Johnny Cash, American Recordings, American Recordings, 1994, 16/44.1 FLAC
Just the man-in-black and his guitar on this iconic set of songs. Listening to “The Beast in Me” returns the HE-R10P to the top of its game. The added warmth and the spacious tuning help bring the best out of elder Johnny Cash’s deep, resonant vocals. He and his acoustic guitar sound positively huge. Listening to the HIFIMANs I almost felt like I was in the room with Cash when he laid down these sparse, simple yet profound tracks.
Gov’t Mule, Shout!, Blue Note, 2013, 16/44.1 FLAC.
This is a two-disc set from this Southern Rock staple with the second disc featuring alternate takes of songs with special guest performances. “Stoop So Low” featuring Dr.
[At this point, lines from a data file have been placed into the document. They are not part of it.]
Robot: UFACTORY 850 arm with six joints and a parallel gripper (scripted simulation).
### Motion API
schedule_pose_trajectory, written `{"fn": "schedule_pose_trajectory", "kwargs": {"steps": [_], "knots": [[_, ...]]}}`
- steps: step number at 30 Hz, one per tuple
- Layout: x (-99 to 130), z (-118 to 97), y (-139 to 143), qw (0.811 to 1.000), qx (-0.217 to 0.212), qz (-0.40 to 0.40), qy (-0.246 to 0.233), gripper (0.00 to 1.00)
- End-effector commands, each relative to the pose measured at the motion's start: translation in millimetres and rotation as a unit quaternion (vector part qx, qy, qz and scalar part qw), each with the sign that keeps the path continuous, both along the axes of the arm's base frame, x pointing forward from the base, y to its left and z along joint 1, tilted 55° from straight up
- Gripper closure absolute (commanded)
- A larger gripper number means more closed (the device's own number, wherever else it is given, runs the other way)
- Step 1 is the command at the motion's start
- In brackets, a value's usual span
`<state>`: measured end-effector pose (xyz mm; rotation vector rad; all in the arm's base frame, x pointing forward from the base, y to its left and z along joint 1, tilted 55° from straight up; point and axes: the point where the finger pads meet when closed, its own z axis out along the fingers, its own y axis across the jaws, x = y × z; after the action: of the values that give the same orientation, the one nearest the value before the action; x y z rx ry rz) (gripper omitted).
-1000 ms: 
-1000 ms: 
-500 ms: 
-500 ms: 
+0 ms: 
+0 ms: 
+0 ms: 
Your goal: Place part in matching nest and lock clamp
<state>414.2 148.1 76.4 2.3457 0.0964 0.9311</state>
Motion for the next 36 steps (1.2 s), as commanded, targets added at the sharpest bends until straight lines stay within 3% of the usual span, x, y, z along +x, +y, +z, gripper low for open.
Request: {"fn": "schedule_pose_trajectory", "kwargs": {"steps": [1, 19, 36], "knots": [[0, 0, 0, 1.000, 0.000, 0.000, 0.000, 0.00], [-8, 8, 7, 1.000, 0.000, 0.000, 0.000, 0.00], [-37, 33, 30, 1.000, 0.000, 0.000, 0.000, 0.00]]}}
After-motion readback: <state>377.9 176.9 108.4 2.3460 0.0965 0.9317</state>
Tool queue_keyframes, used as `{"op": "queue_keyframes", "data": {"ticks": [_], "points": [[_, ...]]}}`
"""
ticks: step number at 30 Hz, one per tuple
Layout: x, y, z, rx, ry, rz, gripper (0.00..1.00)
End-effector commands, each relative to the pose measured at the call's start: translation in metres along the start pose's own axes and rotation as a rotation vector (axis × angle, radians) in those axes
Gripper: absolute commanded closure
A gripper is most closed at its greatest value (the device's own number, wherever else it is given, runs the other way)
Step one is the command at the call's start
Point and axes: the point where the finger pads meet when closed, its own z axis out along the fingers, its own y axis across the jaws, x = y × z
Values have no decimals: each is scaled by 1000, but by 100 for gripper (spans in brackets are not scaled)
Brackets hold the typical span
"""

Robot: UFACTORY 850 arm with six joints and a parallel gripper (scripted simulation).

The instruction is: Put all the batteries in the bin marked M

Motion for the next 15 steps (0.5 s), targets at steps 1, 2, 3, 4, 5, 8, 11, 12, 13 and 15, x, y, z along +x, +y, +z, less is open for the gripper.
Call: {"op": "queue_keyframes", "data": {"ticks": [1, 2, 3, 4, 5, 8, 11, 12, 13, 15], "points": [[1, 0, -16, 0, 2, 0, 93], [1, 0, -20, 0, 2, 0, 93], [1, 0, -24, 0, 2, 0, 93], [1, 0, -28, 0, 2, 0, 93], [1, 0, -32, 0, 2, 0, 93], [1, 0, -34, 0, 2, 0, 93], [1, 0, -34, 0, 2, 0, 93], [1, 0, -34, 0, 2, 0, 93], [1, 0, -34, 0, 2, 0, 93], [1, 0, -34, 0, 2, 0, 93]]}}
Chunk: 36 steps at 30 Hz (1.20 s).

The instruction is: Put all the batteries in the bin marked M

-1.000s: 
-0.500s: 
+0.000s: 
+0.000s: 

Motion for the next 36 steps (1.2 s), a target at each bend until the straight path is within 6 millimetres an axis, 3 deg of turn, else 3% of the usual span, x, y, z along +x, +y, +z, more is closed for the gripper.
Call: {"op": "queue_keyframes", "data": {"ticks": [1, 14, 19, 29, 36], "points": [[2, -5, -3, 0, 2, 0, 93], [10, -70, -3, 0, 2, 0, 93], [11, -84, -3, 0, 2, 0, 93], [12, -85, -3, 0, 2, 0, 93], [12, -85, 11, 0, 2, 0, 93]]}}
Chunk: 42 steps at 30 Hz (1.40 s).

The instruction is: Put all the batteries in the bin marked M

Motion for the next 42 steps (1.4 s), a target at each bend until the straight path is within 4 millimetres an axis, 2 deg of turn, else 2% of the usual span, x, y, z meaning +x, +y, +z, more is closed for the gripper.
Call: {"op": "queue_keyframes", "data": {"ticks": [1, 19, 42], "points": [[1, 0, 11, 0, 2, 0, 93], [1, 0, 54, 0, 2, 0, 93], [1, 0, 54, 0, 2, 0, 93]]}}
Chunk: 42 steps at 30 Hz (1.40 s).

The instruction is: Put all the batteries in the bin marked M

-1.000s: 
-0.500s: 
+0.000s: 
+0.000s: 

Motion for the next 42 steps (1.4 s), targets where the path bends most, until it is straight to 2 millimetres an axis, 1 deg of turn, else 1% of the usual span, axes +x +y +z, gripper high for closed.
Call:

John on lead vocals was tailor-made for the HE-R10P. The groovy, swampy organ vibe mixed with Dr. John’s gravelly delivery, and the “Wah-Wah” guitar flourishes makes the most of the warm and spacious presentation of these headphones. And the bass reach just makes these headphones groove that much harder. The pinnacle of fun, listening to this.
If your headphone preferences veer towards a more warm and spacious sound with plenty of bass, and you have the budget, the HIFIMAN HE-R10P are worth a listen.
- Spacious sound.
- Great bass response.
- Optional wireless use is a bonus.
- Improved luxury look and feel.
I respect HIFIMAN as a company and the accomplishments they have made with their products over the years. I have enjoyed both their flagship, midrange, and entry-level headphones to an equal degree. The HE-R10P planar magnetic closed-back headphones are an interesting departure for the company. I found them quite fun to listen to with most kinds of music and the HE-R10P have some endearing sonic qualities to them that should find favor with many high-end headphone enthusiasts. Personally, I don’t think they are a “game-changer” headphone like the HE-1000 were back in the day and I wish the HE-R10P had a more premium and luxurious feel to them for a flagship set of cans. That being said, I know a number of people who would find the HIFIMAN HE-R10P’s warm and spacious sound character to be just their cup of tea. They certainly have a different personality, and in the high-end headphone game, that accounts for a lot. They are worth a listen if you get the chance.